In comparison to pure Rifabutine, the inclusion complex had shown improved drug dissolution rate,
which might be due to the novel arrangements between Rifabutine and HPß-CD. Figure 1 depicts the in vitro dissolution profiles of Rifabutine from solid dispersions containing various drug ratios to PEG 4000 in which batch ES4 had obtained max % drug release (97.03±0.23). Figure 2 depicts the in vitro dissolution profiles of Rifabutine from solid dispersions containing various drug ratios to Mannitol, and batch CS4 has obtained max % drug release (96.83±0.23). Instead of Rifabutine alone, the rate of dissolution of Rifabutine from all PEG 4000 (Table 3) and Mannitol (Table 4) SDs was significantly higher. A physical mixture of Polyethylene glycol also showed improved dissolution profile of Rifabutine because of its hydrophilic nature but not to that extent as by solvent evaporation method and kneading method (Table 5).

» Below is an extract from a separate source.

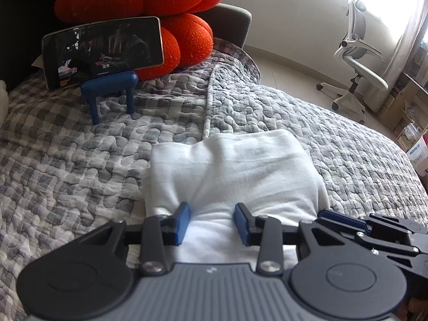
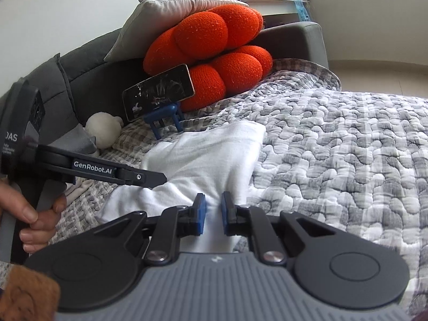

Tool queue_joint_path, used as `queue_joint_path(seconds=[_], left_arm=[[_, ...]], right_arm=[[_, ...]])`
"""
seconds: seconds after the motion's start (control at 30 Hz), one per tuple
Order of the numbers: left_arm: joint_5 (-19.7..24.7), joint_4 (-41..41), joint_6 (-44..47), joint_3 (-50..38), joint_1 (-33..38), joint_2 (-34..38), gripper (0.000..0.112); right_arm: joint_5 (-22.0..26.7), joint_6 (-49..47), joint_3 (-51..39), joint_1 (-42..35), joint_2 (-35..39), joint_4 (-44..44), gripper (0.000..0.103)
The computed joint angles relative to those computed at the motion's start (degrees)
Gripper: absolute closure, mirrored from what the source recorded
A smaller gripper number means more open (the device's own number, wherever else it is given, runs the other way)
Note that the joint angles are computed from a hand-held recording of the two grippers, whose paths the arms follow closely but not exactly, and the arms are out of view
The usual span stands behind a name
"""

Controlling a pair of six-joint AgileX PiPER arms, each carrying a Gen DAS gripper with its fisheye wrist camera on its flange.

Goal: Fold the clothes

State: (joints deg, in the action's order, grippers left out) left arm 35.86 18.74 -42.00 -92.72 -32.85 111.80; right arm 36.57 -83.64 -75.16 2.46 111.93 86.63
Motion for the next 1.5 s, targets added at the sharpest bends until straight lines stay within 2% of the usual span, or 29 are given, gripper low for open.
queue_joint_path(seconds=[0.07, 0.17, 0.37, 0.47, 0.53, 0.63, 0.67, 0.8, 0.97, 1.03, 1.07, 1.2, 1.33, 1.5], left_arm=[[2.08, -2.1, 1.58, -1.49, 0.39, 0.23, 0.073], [1.25, -1.8, -1.04, 1.19, 0.19, -1.64, 0.072], [-7.5, 14.99, -22.37, 16.73, -3.33, -9.31, 0.072], [-9.25, 24.42, -34.57, 22.74, -4.99, -12.37, 0.072], [-7.94, 24.61, -36.35, 24.12, -5.11, -13.09, 0.065], [-14.03, 26.69, -40.96, 28.96, -2.82, -15.46, 0.065], [-14.13, 28.77, -42.61, 29.43, -2.93, -15.66, 0.065], [-13.5, 30.88, -42.69, 28.24, -3.23, -13.88, 0.065], [-18.06, 34.82, -48.04, 31.11, -1.89, -14.32, 0.066], [-20.07, 36.36, -50.37, 32.41, -1.15, -14.82, 0.066], [-20.55, 36.59, -50.69, 32.64, -0.95, -14.89, 0.066], [-20.22, 36.9, -50.81, 32.45, -1.19, -14.77, 0.066], [-21.74, 38.63, -53.08, 33.55, -0.59, -15.31, 0.066], [-24.2, 37.06, -52.8, 34.47, 0.8, -15.95, 0.066]], right_arm=[[0.7, 0.12, 0.03, -0.35, 0.15, 0.32, 0.091], [1.34, 0.11, 0.0, -0.63, 0.39, 0.82, 0.091], [1.24, 0.03, 0.03, -0.51, 0.3, 0.71, 0.091], [2.53, 0.92, -0.43, -1.11, 0.76, 0.46, 0.091], [2.43, 1.01, -0.46, -1.06, 0.72, 0.34, 0.091], [1.65, 0.67, -0.14, -0.68, 0.26, 0.17, 0.091], [1.41, 0.46, 0.02, -0.56, 0.09, 0.22, 0.091], [2.29, 1.22, 1.47, -1.26, -1.18, 0.09, 0.09], [6.17, 7.66, 1.47, -3.83, -2.82, -7.14, 0.087], [7.03, 11.3, 0.73, -4.98, -2.8, -8.71, 0.063], [7.3, 12.85, 0.27, -5.52, -2.65, -9.0, 0.062], [12.15, 20.13, -5.26, -6.97, 0.99, -11.14, 0.062], [13.6, 22.43, -8.85, -5.79, 3.9, -12.33, 0.063], [13.74, 22.4, -10.86, -5.27, 5.68, -10.72, 0.062]])
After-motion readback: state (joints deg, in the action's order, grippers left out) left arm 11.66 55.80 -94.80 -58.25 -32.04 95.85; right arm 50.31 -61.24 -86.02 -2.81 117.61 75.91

The enhancement in dissolution could be occurred due to reduced size of particles of Rifabutine and hence lead to the improvement in drug wettability and eventually the significant improvement in dissolution. Rifabutine kneaded with the polymers in solid dispersion state due to which it was turned into an amorphous form or may be changed crystal form might change the different physicochemical properties. Figure 7 depicts the in vitro dissolution profiles of Rifabutine from inclusion complexes containing different ratios of drug to HPß-CD (Table 6), in which batch AS1 had shown max % drug release (97.45±0.77). The in vitro dissolution profiles of Rifabutine from ICs containing different ratios of drug to ß-CD (Table 7) has shown in Figure 8, in which batch EK5 had obtained max % drug release (95.12±0.81). In case of the physical mixtures, the little enhancement insolubility in comparison to pure Rifabutine is because of the wetting effect of HPß-CD or due to the rapidly formed ICs in the dissolution medium. Incidentally, due to the hydrophilicity of the exterior surface of HPß-CD, it has surfactant-like properties which can reduce the interfacial tension between the dissolution medium and poorly soluble drugs, hence resulting in higher solubility.
Conclusions
Different methods in different ratios have been used to prepare Inclusion complex with cyclodextrin. It was concluded that the AK1, i.e. kneading method, has shown the better enhancement in solubility when compared with physical mixing method & the solvent evaporation. Similarly, different methods in different ratios have been used to prepare the solid dispersion with Mannitol and polyethene glycol and observed that there was a better enhancement of solubility by using solvent evaporation (CS4) method in comparison to the physical mixing and kneading method. When both the methodologies were compared, a significant improvement in dissolution profile was observed in Inclusion complex method. Hence, the ICM (Inclusion complex method) was found to be considerable. The kneaded method (AK1) had shown the highest drug content and % inclusion yield.
Conflict of Interest
The authors declare that they have no conflict of interest for this study.
Funding Support
The authors declare that they have no funding support for this study.